Cell-Penetrating Peptides as Valuable Tools for Nose-to-Brain Delivery of Biological Drugs

Abstract

Due to their high specificity toward the target and their low toxicity, biological drugs have been successfully employed in a wide range of therapeutic areas. It is yet to be mentioned that biologics exhibit unfavorable pharmacokinetic properties, are susceptible to degradation by endogenous enzymes, and cannot penetrate biological barriers such as the blood-brain barrier (i.e., the major impediment to reaching the central nervous system (CNS)). Attempts to overcome these issues have been made by exploiting the intracerebroventricular and intrathecal routes of administration. The invasiveness and impracticality of these procedures has, however, prompted the development of novel drug delivery strategies including the intranasal route of administration. This represents a non-invasive way to achieve the CNS, reducing systemic exposure. Nonetheless, biotherapeutics strive to penetrate the nasal epithelium, raising the possibility that direct delivery to the nervous system may not be straightforward. To maximize the advantages of the intranasal route, new approaches have been proposed including the use of cell-penetrating peptides (CPPs) and CPP-functionalized nanosystems. This review aims at describing the most impactful attempts in using CPPs as carriers for the nose-to-brain delivery of biologics by analyzing their positive and negative aspects.

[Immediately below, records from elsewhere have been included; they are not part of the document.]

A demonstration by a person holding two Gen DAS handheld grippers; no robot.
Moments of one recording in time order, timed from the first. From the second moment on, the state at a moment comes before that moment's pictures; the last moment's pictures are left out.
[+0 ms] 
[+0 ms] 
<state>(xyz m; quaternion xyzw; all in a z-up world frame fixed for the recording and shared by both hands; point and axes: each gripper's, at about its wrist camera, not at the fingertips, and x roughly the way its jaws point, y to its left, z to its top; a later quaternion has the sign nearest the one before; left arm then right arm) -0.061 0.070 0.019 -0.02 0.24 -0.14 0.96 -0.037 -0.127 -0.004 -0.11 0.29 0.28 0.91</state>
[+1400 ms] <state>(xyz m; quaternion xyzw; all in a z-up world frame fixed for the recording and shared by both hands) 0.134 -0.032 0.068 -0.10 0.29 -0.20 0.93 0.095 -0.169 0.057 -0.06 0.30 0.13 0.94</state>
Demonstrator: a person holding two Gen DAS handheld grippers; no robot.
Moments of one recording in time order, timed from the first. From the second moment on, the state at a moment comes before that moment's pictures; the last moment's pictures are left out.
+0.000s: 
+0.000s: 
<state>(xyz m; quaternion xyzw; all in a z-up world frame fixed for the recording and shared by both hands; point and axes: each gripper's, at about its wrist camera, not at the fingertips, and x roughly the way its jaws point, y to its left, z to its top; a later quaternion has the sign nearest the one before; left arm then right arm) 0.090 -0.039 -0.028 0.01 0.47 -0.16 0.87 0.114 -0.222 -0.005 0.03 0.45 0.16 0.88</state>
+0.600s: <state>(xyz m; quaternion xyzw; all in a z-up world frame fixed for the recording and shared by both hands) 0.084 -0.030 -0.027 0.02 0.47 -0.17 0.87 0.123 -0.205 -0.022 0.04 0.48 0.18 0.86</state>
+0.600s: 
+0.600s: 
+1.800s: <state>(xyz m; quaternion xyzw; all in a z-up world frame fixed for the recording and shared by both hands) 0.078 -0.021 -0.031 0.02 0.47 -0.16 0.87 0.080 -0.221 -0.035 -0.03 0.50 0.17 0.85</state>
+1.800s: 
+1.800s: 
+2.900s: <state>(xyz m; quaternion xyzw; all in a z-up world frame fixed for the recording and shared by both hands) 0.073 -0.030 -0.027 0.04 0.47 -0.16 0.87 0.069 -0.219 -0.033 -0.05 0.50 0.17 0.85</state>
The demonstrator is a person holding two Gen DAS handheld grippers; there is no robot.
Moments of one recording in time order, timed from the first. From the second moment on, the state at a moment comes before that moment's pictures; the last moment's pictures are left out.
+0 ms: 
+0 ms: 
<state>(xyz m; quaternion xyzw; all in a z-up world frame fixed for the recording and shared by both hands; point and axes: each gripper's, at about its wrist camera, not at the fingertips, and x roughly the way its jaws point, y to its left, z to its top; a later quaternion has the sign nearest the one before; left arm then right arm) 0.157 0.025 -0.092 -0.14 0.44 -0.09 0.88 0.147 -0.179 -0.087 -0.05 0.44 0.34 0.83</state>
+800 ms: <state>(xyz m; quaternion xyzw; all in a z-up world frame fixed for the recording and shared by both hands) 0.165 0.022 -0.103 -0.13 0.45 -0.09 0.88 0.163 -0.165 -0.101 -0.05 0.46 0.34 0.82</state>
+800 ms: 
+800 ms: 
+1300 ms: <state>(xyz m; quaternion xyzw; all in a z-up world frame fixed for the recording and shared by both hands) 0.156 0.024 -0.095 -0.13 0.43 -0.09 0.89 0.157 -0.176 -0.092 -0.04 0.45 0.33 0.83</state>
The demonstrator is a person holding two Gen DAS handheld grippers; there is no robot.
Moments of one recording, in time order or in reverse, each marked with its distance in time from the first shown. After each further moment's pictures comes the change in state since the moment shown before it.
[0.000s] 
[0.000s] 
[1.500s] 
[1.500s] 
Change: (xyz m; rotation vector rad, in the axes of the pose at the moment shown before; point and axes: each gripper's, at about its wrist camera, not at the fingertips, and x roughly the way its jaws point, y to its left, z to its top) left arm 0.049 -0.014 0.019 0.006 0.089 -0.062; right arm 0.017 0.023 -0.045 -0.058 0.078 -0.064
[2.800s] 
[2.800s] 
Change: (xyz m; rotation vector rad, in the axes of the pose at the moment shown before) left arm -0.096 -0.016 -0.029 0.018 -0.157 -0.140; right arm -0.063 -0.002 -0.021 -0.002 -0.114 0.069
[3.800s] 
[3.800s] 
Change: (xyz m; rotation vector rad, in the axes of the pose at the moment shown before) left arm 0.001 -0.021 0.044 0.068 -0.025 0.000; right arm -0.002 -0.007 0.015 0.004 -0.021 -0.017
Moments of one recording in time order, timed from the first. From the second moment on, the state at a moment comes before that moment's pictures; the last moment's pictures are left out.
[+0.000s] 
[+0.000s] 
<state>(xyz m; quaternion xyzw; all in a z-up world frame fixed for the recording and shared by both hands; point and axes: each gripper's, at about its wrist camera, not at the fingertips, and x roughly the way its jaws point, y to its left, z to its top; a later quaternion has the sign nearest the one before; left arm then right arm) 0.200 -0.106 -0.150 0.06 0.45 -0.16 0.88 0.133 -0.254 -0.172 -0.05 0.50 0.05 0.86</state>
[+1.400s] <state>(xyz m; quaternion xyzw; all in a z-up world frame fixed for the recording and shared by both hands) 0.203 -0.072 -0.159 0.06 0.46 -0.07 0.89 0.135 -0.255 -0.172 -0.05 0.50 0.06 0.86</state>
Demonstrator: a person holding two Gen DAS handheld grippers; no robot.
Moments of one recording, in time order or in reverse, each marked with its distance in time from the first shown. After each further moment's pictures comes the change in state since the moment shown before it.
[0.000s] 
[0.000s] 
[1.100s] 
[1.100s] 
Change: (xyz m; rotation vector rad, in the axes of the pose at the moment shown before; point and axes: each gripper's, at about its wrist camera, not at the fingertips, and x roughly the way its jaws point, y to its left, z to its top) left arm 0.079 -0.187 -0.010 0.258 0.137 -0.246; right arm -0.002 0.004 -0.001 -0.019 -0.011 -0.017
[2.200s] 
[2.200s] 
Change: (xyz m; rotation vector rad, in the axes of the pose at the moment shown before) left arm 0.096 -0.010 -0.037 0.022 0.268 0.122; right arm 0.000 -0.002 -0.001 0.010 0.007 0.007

Keywords: cell-penetrating peptides; nose-to-brain administration; rehabilitation; therapy.

Figure 1

Schematic drawings representing the cell-penetrating peptide (CPP)-based technologies. The hydrophilic nature of effectors/cargoes (blue) such as peptides, proteins, nucleic acids, or small drugs can prevent their cellular uptake and hamper their access to intracellular targets. Conjugating the effector (cargo) to a CPP (orange) by covalent bonds or noncovalent complex formation enables the CPP–effector conjugate (CPP-conjugated therapeutic) to cross the cell membrane and reach intracellular areas that are difficult to access, thereby enhancing the therapeutic effectiveness. Reprinted from Ref. [4]. Copyright 2017, with permission from Elsevier.

Figure 2

Schematic representation of the proposed mechanisms for CPP internalization. Energy-independent pathways involving the membrane insertion of CPPs through pore formation and membrane destabilization are outlined in green. Energy-dependent models, or endocytic pathways such as macropinocytosis, clathrin-mediated endocytosis, caveolae-mediated endocytosis, and caveolae/clathrin-independent endocytosis are outlined in blue.

Figure 3

Schematic representation of the different routes described for N2B delivery. Upon administration in the nasal cavity, a drug (black dots) can reach the CNS via (i) an intracellular pathway, being endocytosed by either a neuron or a supporting cell and then shuttled to the CNS, or (ii) an extracellular pathway, travelling through the space between the olfactory neuron axons and the supporting cells or between two supporting cells. Once the nasal epithelium is crossed and the lamina propria is reached, drugs can also enter the blood or lymphatic vessels and join the systemic circulation, reaching peripheral organs.